= Laurence Veysey =

American historian

Laurence Russ Veysey (August 12, 1932 (Note: Jonathan Beecher's tribute, reprinted from History of Education Quarterly, is titled "Remembering Laurence Veysey (1933–2004)," giving 1933 as the birth year. Kevin Carey's more detailed 2015 profile in The Chronicle of Higher Education states that Veysey "was born in Los Angeles on August 12, 1932," a date consistent with the University of California, Santa Cruz's own obituary, which records that he was 71 at his death in February 2004.) – February 22, 2004) was an American historian best known for his history of higher education, The Emergence of the American University (1965). He also wrote The Communal Experience (1973), a study of anarchist and mystical communities in the United States.

==Early life==
Veysey was born in Los Angeles, the only child of Robert and Betty Veysey. Around 1936 his parents became committed followers of a minor Hindu guru and bought an acre of land in Ojai, California; his father died there in 1939 in circumstances that a coroner's inquest left unresolved, after which Veysey and his mother returned to Los Angeles.

==Education==
Veysey attended Yale University on scholarship, graduating in 1953 near the top of his class after studying in intellectual historian Leonard Krieger's seminar and writing a senior thesis on the streetcars of Los Angeles. He subsequently served in the U.S. Army Security Agency before beginning graduate study, briefly at the University of Chicago and then at the University of California, Berkeley, where he earned his Ph.D. in 1961 under historian Henry F. May. His dissertation on the emergence of the American university, researched through archival visits to universities including Johns Hopkins, Princeton, Columbia, Yale, Clark, Harvard, and Cornell, ran to 1,169 pages.

==Career==
After completing his doctorate, Veysey taught for three years as a junior instructor at Harvard University, where he taught introductory Western civilization and political philosophy courses. In 1966 he joined the founding faculty of the University of California, Santa Cruz as a fellow of Stevenson College, where he remained for nearly twenty years teaching the history of education and of utopian and communal movements. Following heart attacks in the 1980s, he took early retirement.

==Works==
===The Emergence of the American University===
Condensed from his doctoral dissertation, The Emergence of the American University was published by the University of Chicago Press in 1965 and traces the development of the American university between 1865 and 1910, arguing that the era's competing visions of higher education—discipline and piety, practical utility, and research and liberal culture—were absorbed into a bureaucratically organized institution rather than resolved. It received strong reviews on publication, including in The Journal of American History, Social Studies, and the Journal of Higher Education. The book is regarded as a foundational text in the history of American higher education; a 2005 special issue of History of Education Quarterly was devoted to essays reassessing its influence four decades after publication.

===The Communal Experience===
Veysey's second major book, The Communal Experience: Anarchist and Mystical Counter-Cultures in America, was published by Harper & Row in 1973. Based partly on Veysey's own extended stays at contemporary communes, it compares the history of early 20th-century secular and religious communities with present-day anarchist and mystical communities in New York, Vermont, and New Mexico.
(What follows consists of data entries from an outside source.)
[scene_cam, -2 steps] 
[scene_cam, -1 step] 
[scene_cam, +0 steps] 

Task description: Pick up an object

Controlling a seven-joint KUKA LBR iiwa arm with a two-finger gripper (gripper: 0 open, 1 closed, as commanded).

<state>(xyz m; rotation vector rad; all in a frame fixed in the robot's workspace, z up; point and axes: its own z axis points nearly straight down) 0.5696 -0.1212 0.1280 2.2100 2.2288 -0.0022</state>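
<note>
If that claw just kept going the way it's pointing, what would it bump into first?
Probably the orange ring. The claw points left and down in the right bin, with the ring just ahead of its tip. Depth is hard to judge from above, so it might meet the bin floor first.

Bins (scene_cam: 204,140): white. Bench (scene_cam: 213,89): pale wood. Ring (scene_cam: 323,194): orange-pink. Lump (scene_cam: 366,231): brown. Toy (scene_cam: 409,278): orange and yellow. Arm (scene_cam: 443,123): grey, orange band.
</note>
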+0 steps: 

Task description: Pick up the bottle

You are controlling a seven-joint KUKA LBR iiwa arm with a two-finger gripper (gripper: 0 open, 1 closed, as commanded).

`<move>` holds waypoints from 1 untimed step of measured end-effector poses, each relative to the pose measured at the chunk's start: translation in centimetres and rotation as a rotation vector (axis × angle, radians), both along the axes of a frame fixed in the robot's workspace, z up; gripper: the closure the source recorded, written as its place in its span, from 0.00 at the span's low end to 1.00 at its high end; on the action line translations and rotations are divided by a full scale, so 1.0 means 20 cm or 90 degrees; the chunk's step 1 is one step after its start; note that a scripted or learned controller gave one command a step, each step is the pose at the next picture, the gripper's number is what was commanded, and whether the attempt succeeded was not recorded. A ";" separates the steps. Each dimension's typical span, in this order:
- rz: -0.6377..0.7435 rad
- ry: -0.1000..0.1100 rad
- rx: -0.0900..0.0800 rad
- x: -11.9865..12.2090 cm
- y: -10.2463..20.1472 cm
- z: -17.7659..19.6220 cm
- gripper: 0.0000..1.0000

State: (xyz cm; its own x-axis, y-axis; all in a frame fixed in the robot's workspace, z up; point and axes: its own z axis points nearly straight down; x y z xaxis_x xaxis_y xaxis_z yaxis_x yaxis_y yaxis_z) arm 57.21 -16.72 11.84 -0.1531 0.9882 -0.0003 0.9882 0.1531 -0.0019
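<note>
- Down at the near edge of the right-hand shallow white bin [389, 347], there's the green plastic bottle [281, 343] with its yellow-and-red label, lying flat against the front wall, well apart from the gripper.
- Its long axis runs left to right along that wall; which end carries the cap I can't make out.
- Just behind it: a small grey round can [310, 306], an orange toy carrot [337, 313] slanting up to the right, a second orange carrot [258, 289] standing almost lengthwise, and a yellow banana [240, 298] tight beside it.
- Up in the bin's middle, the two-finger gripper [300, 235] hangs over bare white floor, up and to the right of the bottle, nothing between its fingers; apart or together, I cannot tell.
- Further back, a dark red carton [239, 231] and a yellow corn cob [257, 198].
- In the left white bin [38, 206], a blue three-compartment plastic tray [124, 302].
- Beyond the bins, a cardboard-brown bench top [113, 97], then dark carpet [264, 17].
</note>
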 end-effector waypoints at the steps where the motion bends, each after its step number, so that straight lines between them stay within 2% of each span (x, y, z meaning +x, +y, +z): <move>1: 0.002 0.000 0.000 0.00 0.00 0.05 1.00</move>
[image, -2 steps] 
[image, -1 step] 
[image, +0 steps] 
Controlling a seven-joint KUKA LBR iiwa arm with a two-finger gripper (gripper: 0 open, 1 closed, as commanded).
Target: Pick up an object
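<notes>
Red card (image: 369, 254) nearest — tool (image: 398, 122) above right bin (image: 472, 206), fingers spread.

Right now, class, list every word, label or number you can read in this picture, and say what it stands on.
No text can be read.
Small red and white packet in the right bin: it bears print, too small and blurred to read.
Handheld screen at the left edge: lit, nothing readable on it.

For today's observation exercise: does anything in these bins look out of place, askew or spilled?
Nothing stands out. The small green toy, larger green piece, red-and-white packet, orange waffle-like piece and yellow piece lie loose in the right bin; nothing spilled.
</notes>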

The book received a mixed critical reception but was nominated for a National Book Award.

===Other works===
Veysey also edited Law and Resistance: American Attitudes Toward Authority (1970) and wrote The Perfectionists: Radical Social Thought in the North, 1815–1860 (1973). His 1979 essay "The Autonomy of American History Reconsidered," published in American Quarterly, has been cited as an early call for the more international and comparative approach to United States history that later became known as the "transnational turn."

==Personal life and later years==
Veysey married Sheila Veysey in 1964; they had one son and divorced in 1976. After his retirement, he gave away most of his possessions, donated his personal papers to the UCSC archives, and moved to Lahaina, Hawaii, where he lived reclusively, became a committed nudist, and pursued a lifelong interest in streetcars, compiling an annotated bibliography of streetcar videotapes. He was awarded a Guggenheim Fellowship in 1979.

==Death==
Veysey died on February 22, 2004, in Hawaii.

==Legacy==
Writing in The Chronicle of Higher Education in 2015, Kevin Carey called The Emergence of the American University "arguably the greatest book ever written about the American university," concluding that "fifty years later, the ideas Veysey developed in two years of white-hot scholarly intensity continue to shape our basic understanding of academe." Historian Thomas H. Bender similarly described it as "an indispensable work on American higher education."